=== Dataset entries ===
════════
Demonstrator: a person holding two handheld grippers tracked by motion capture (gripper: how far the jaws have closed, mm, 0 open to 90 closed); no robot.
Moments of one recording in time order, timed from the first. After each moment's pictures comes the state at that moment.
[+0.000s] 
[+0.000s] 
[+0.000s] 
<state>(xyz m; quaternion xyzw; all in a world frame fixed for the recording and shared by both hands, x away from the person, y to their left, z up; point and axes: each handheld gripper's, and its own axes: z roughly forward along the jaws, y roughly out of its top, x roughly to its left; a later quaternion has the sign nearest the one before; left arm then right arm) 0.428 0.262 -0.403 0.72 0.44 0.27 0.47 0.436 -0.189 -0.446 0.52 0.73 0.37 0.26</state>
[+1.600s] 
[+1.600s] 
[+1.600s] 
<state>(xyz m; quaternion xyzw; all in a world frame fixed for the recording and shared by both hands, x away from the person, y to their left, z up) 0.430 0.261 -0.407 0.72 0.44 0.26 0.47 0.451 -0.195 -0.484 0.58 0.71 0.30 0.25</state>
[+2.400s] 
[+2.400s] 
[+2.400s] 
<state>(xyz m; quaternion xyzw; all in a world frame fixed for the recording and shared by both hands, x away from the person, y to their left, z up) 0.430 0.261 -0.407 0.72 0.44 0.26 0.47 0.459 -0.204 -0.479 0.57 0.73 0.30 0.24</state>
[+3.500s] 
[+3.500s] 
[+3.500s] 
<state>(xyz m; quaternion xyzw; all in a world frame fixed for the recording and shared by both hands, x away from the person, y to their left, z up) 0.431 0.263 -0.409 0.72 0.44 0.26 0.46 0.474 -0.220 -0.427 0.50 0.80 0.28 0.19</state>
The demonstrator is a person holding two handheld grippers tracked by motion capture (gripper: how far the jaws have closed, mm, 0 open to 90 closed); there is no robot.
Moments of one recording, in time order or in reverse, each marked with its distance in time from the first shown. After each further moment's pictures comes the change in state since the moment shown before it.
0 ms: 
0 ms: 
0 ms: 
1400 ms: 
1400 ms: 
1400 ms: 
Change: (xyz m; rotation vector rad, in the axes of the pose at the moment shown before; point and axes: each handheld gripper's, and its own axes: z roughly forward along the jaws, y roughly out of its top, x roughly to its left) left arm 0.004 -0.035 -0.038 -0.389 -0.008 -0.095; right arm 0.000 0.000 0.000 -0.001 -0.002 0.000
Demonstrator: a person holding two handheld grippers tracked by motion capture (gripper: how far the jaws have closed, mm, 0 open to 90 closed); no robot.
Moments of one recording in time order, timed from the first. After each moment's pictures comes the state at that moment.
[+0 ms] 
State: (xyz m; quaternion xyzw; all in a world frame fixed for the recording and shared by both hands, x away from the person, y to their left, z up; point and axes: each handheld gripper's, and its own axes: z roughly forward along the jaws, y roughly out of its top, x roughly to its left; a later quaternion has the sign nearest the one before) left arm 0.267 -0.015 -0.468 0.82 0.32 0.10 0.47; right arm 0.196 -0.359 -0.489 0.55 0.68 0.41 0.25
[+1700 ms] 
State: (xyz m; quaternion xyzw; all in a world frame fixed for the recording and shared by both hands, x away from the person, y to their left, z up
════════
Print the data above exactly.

=== ANSWER BOX ===
Demonstrator: a person holding two handheld grippers tracked by motion capture (gripper: how far the jaws have closed, mm, 0 open to 90 closed); no robot.
Moments of one recording in time order, timed from the first. After each moment's pictures comes the state at that moment.
[+0.000s] 
[+0.000s] 
[+0.000s] 
<state>(xyz m; quaternion xyzw; all in a world frame fixed for the recording and shared by both hands, x away from the person, y to their left, z up; point and axes: each handheld gripper's, and its own axes: z roughly forward along the jaws, y roughly out of its top, x roughly to its left; a later quaternion has the sign nearest the one before; left arm then right arm) 0.428 0.262 -0.403 0.72 0.44 0.27 0.47 0.436 -0.189 -0.446 0.52 0.73 0.37 0.26</state>
[+1.600s] 
[+1.600s] 
[+1.600s] 
<state>(xyz m; quaternion xyzw; all in a world frame fixed for the recording and shared by both hands, x away from the person, y to their left, z up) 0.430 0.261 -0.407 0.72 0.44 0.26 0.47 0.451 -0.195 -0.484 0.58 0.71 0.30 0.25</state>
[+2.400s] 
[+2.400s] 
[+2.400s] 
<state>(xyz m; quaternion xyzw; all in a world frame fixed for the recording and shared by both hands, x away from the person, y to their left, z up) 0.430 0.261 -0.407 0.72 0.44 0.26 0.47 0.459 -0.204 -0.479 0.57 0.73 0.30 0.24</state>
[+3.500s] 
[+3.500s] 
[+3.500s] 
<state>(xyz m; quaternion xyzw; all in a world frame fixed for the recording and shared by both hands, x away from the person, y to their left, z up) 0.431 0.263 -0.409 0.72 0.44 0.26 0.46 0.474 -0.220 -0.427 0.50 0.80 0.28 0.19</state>
The demonstrator is a person holding two handheld grippers tracked by motion capture (gripper: how far the jaws have closed, mm, 0 open to 90 closed); there is no robot.
Moments of one recording, in time order or in reverse, each marked with its distance in time from the first shown. After each further moment's pictures comes the change in state since the moment shown before it.
0 ms: 
0 ms: 
0 ms: 
1400 ms: 
1400 ms: 
1400 ms: 
Change: (xyz m; rotation vector rad, in the axes of the pose at the moment shown before; point and axes: each handheld gripper's, and its own axes: z roughly forward along the jaws, y roughly out of its top, x roughly to its left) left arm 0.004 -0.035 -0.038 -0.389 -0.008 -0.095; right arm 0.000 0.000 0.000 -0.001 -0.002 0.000
Demonstrator: a person holding two handheld grippers tracked by motion capture (gripper: how far the jaws have closed, mm, 0 open to 90 closed); no robot.
Moments of one recording in time order, timed from the first. After each moment's pictures comes the state at that moment.
[+0 ms] 
State: (xyz m; quaternion xyzw; all in a world frame fixed for the recording and shared by both hands, x away from the person, y to their left, z up; point and axes: each handheld gripper's, and its own axes: z roughly forward along the jaws, y roughly out of its top, x roughly to its left; a later quaternion has the sign nearest the one before) left arm 0.267 -0.015 -0.468 0.82 0.32 0.10 0.47; right arm 0.196 -0.359 -0.489 0.55 0.68 0.41 0.25
[+1700 ms] 
State: (xyz m; quaternion xyzw; all in a world frame fixed for the recording and shared by both hands, x away from the person, y to their left, z up

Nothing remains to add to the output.